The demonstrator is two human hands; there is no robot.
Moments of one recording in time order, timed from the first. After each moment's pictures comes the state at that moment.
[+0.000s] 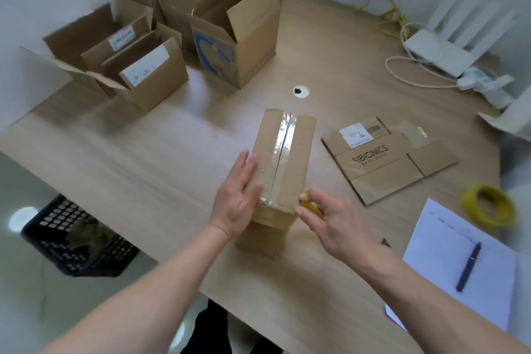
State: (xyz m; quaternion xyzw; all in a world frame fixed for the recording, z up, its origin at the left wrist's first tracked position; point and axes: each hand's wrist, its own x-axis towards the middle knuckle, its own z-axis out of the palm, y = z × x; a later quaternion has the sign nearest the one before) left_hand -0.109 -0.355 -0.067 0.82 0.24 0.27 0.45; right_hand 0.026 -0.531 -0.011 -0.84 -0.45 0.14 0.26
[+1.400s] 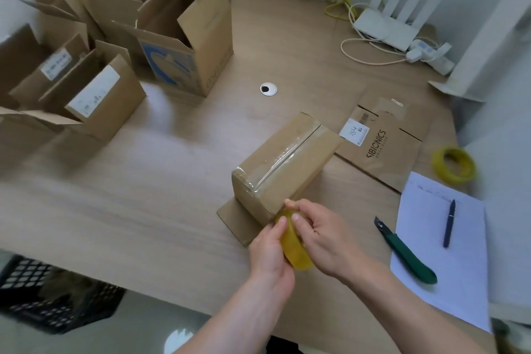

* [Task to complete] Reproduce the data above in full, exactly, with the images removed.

* [Written reply]
The demonstrator is two human hands; there is no robot.
Moments of one recording in time order, timed from the first. After each moment's pictures comes the state at that moment.
[+0.000s] 
State: (xyz m; quaternion xyzw; all in a world frame fixed for the recording, z up, its origin at the left wrist's first tracked position; point and axes: each hand's wrist, its own x-axis towards the middle knuckle, its own z-axis out of the palm, y = z × x; a later quaternion has the sign nearest the one before) left_hand -0.109 -0.355 -0.067 0.82 0.24 0.27 0.45; right_hand 0.026 -0.531 -0.011 -0.84 -0.45 0.14 0.26
[+1.400s] 

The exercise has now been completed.